🐷 PIG ROAST
💬 Word on the Street
While Rep. April Delaney quietly scooped up shares of Rollins Inc (ROL) and the Fed pumped $18.2 billion into the system, Intel (INTC) hijacked Elon Musk's Terafab AI project and rocketed 11% after-hours—even as insiders at Crown Castle Inc (CCI) dumped a staggering $266.6 million in what might be the biggest one-day exit we've tracked this quarter. The VIX just collapsed 15.8% to 25.8, but smart money recorded a $208.6 million net outflow today, suggesting the sharks are circling different waters than the headlines suggest. Here's what smart money is doing today.
📚 Jargon Buster
Case-Shiller
Fancy house price index. Lags reality by three months but CNBC treats it like gospel.
The VIX currently sits at 25.78, indicating elevated fear in equity markets, though it declined 15.8% over the past week as some anxiety appears to be receding from recent highs. Meanwhile, the MOVE index at 11.05 reflects relatively subdued expectations for bond market volatility despite rising 8.6% week-over-week, presenting a divergent picture where equity traders remain cautious while fixed income markets show comparative calm.
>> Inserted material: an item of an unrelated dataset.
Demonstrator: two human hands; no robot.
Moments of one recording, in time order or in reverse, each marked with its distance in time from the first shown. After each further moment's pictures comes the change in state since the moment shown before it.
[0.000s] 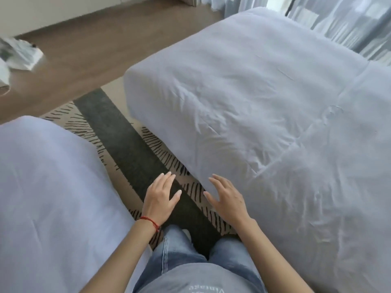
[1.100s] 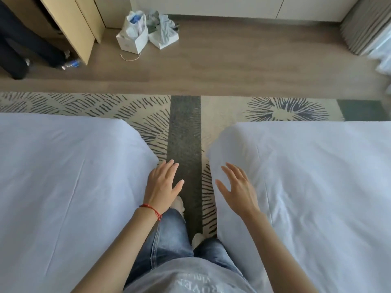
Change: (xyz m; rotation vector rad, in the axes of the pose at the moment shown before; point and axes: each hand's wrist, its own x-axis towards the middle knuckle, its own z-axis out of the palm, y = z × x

This split suggests investors are pricing in continued stock market uncertainty while maintaining confidence in the stability of the Treasury market.

|| Market Sutra ||
"You don't rise to your best trade; you fall to your worst habit."
— Overleveraging killed more traders in 2021–2022 than bad ideas
Market breadth remains notably weak across major indices, with only 20% of SPY components advancing and similar narrow participation in QQQ and DIA. Energy and Utilities are capturing the majority of institutional flows while traditional growth areas like Technology show only modest relative strength at 32%, creating a defensive rotation pattern as Real Estate, Industrials, and Financials attract minimal buying interest. This divergence between narrow leadership in defensive sectors and broad-based weakness across cyclical areas reflects a risk-off positioning among professional investors.

The Fed's net liquidity stood at $6.68 trillion as of April 01, up $18.2 billion from the prior week, indicating an expansion in available market liquidity that historically correlates with supportive conditions for risk assets. The next H.4.1 report releases Thursday, April 09, which will show whether this liquidity expansion continues or reverses.
Yesterday's energy data painted a mixed picture as crude oil inventories surged by 3.081M barrels against expectations of just 0.7M—a build more than four times consensus—while gasoline stocks drew down 1.589M versus the 1.4M estimate, signaling continued demand even as mortgage rates held near 6.5% for the second consecutive week. Today's focus centers on the Core PCE Price Index, the Fed's preferred inflation gauge, with the year-over-year reading expected to tick down to 3.0% from 3.1%, while the final Q4 GDP revision is forecast to show a sharp deceleration to 0.7% from the prior 4.4% estimate—a dramatic cooling that would mark the slowest quarterly growth since Q1 2023. Tomorrow brings the critical March CPI report where headline inflation is projected to jump to 3.4% year-over-year from 2.4%, driven by an unusually large 1.0% monthly gain versus February's 0.3%, which would represent the sharpest single-month increase since mid-2022 and potentially reignite concerns about the Fed's rate path.
Institutional flows show a technology sector concentration, with ETFs adding positions in mega-cap tech names MSFT, META, and AVGO, while simultaneously trimming exposure to consumer healthcare (JNJ) and streaming entertainment (NFLX). The data reveals balanced overall activity with 10 ETFs adding and 10 removing positions, suggesting selective rotation within portfolios rather than broad directional positioning.

Rep. April Delaney purchased shares in three companies: Rollins Inc (ROL), Tractor Supply Company (TSCO), and Nasdaq Inc (NDAQ). Rep. Gilbert Cisneros sold positions in Charles Schwab (SCHW), Advanced Energy Industries (AEIS), and Flex Ltd (FLEX), representing a pattern of one member adding new positions while another reduced holdings across their portfolio.

Recent insider filings show significant cluster activity with 17 insiders purchasing shares of CVS, while on the selling side, 201 insiders at UTHR collectively disposed of $71.8 million in stock and 90 insiders at CRWV sold a combined $266.6 million. The week's activity resulted in an even split with 15 accumulation signals balanced against 15 distribution signals across all tracked companies.

Ninety-nine companies report earnings today, with notable accumulation signals appearing in 9861.T and 7513.T ahead of their results. Meanwhile, TCS.BO and TCS.NS show distribution patterns as they prepare to report, following yesterday's session where APLD gained 17.1% and 0QZ4.L advanced 9.9%.